Edward Hill was born on April 13, 1835, in Liberty, NY. He died Oct. 23, 1900. While serving in the Army of the Potomac as Captain of Company K, 16th Michigan Infantry, at Cold Harbor, VA on June 1, 1864, he undertook courageous actions that resulted, on Dec. 4, 1893, in receiving the Medal of Honor. The citation read: “Led the brigade skirmish line in a desperate charge on the enemy’s masked batteries to the muzzles of the guns, where he was severely wounded.”

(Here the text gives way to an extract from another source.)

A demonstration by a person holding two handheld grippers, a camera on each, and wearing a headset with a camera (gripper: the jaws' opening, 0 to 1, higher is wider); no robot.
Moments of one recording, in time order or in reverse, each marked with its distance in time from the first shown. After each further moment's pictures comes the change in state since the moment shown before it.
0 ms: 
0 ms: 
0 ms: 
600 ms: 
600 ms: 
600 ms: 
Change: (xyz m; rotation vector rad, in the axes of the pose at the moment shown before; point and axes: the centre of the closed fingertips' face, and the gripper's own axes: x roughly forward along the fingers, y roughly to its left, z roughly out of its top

It wasn't the first such experience.
Hill is buried in the Fredericksburg National Cemetery, Section OS, Grave 2. It is a fitting location. On Sept. 21, 1892, he spoke at the GAR National Encampment in Washington, DC on “The Last Charge at Fredericksburg.” In it he recounted the charge of the 3rd Brigade of Griffin’s Division, which took place on Dec. 13, 1862, “unsupported, in the darkness, with only the blazing light of musketry and artillery to guide it.” The Brigade had crossed the Rappahannock at 4:30 pm, taking position under fire to ready for an assault on Marye’s Hill that began at 6:20, fully 90 minutes after sunset. The 16th Michigan, with Brady’s Sharpshooters attached, was on the left of the Brigade when the assault commenced. Hill described it as, in the men’s view, “a hopeless task.”

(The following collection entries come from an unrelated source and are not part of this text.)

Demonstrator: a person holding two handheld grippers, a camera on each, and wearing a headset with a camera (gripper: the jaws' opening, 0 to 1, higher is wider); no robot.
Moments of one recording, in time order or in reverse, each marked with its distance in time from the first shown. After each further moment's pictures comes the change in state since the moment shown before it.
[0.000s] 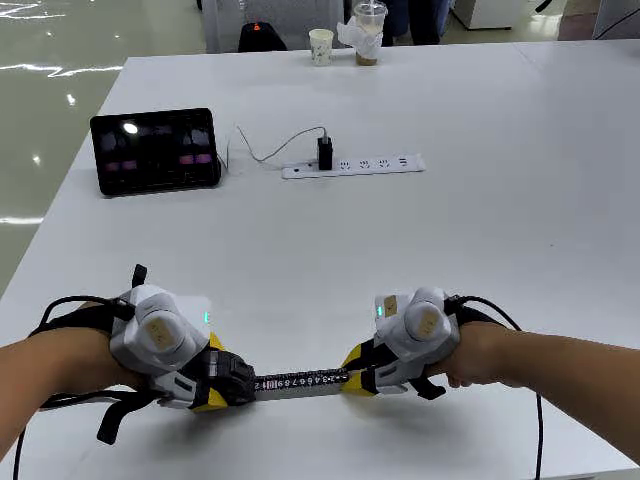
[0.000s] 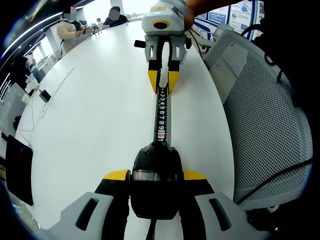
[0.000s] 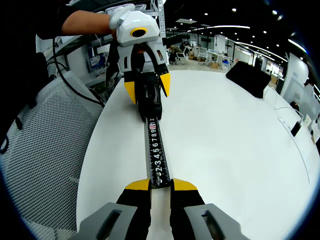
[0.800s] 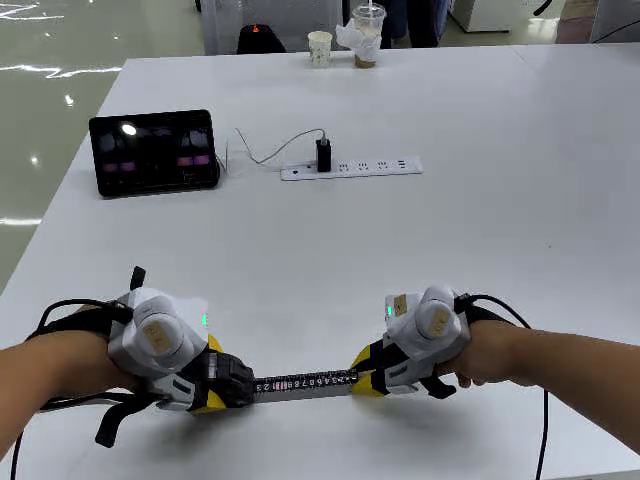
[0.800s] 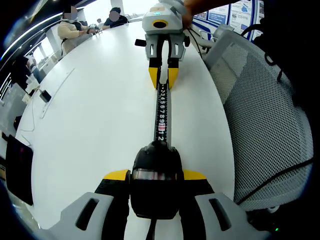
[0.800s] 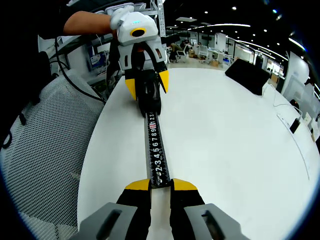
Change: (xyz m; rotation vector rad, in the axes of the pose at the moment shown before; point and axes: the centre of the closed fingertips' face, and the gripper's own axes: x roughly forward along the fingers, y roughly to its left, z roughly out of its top) left arm -0.001 -0.001 0.001 -0.001 -0.007 0.004; right arm -0.008 -0.001 -0.010 0.003 0.019 0.009
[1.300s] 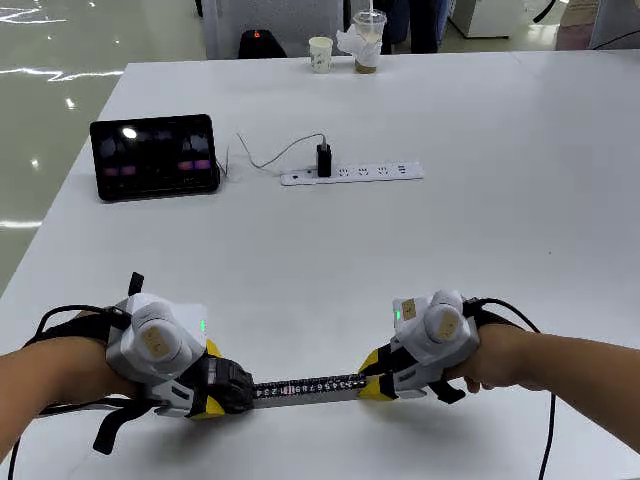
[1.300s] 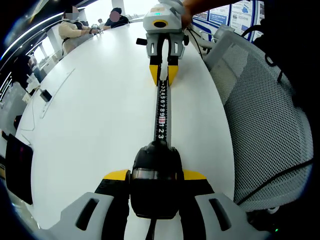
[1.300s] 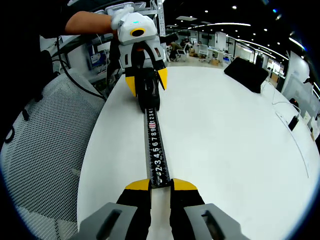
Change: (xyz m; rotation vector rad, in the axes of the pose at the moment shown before) left arm 0.000 0.001 0.000 -0.006 -0.005 0.002; right arm -0.009 -0.003 -0.012 0.001 0.012 0.000
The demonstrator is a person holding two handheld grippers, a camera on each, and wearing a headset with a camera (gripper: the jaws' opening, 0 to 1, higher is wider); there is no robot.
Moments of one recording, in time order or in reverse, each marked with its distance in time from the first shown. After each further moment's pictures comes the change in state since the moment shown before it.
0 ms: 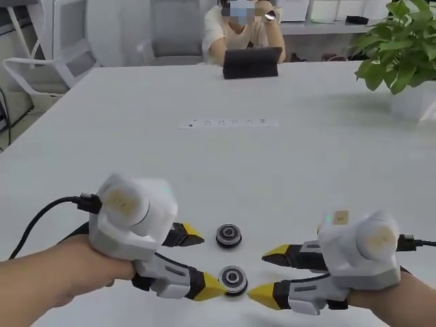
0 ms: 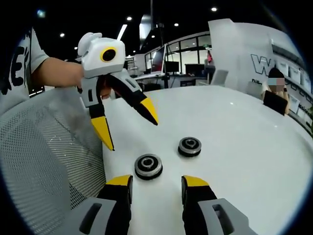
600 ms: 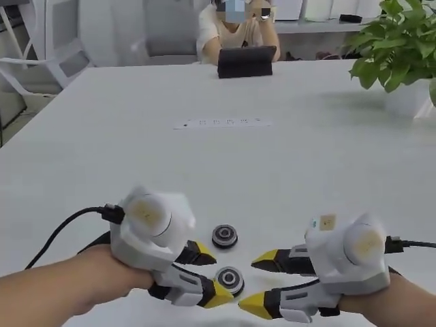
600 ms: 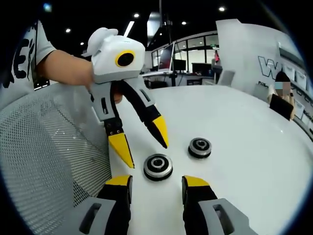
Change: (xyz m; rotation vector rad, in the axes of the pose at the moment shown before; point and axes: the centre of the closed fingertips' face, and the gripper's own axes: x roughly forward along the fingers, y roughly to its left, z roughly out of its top) left arm 0.027 -0.013 -0.009 -0.015 0.047 -0.056; right arm 0.006 0.015 -0.001 -0.049 0.028 0.041
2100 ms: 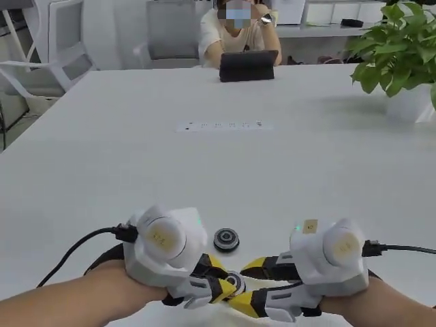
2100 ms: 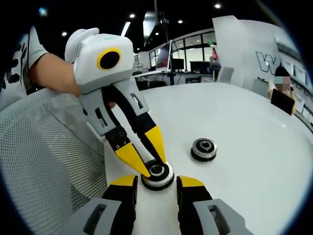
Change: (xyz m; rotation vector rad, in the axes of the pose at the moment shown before) left arm 0.009 0.004 0.002 0.073 -0.022 0.072; right arm 0.023 -0.004 0.002 0.045 -0.006 0.005
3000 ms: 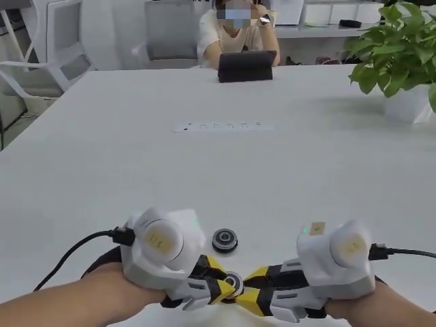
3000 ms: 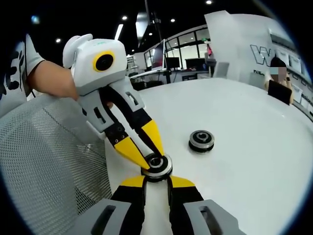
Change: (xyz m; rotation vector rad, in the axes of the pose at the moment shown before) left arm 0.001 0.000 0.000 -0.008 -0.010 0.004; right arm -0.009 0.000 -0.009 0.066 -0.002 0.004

It was. The attack failed, but the men were held in position for the next 30 hours at what seems like a stone’s throw from the stone wall until relieved during the late hours on Dec. 14. The Brigade bivouacked that night “on the cold and uneven brick sidewalks of Caroline Street.” On the night of the 15th the Brigade took position in front of the town to maintain the Federal beachhead; all other corps had been withdrawn. On the morning of the 16th, at 3:30 am, withdrawal was ordered to the opposite shore. It was finally accomplished at 8 am.

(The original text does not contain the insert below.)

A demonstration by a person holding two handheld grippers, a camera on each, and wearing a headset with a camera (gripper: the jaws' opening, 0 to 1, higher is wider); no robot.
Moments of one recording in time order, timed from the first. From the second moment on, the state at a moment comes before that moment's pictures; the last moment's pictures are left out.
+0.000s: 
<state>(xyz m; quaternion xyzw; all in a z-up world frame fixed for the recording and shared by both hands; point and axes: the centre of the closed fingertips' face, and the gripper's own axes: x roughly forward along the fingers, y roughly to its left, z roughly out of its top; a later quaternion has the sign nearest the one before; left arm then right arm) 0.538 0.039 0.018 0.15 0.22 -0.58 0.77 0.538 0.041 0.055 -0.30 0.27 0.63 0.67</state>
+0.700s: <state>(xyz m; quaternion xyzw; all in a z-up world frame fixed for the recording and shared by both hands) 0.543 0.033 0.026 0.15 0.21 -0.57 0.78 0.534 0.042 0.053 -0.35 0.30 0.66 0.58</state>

Hill records that 201 had been lost.
Years later, Hill’s military record resulted in passage of House Concurrent Resolution No. 3, approved on Feb. 6, 1895, a resolution relating the passing of John B. Bachelder and the opening his death created on the Gettysburg Battlefield Commission. It stated:
“It is the wish of many soldiers and others that the position of Commissioner and Historian be conferred upon Colonel Edward Hill, late of the 16th Michigan Volunteer Infantry; and
Whereas, said Colonel Edward Hill is a gentleman of culture and ability, a gallant soldier who participated in the battle of Gettysburg with credit and honor, and whose regiment held the position at Little Round Top, and who holds the ‘medal of honor’ for gallant services on the field of battle, and who is eminently fitted by education, experience and extended acquaintance with veterans, both North and South, to fill said position.”
Though he did not achieve this distinction, 150 years ago Hill and his comrades found themselves in a nightmarish situation that today we can only marvel at and use, we Michiganders today, as inspiration.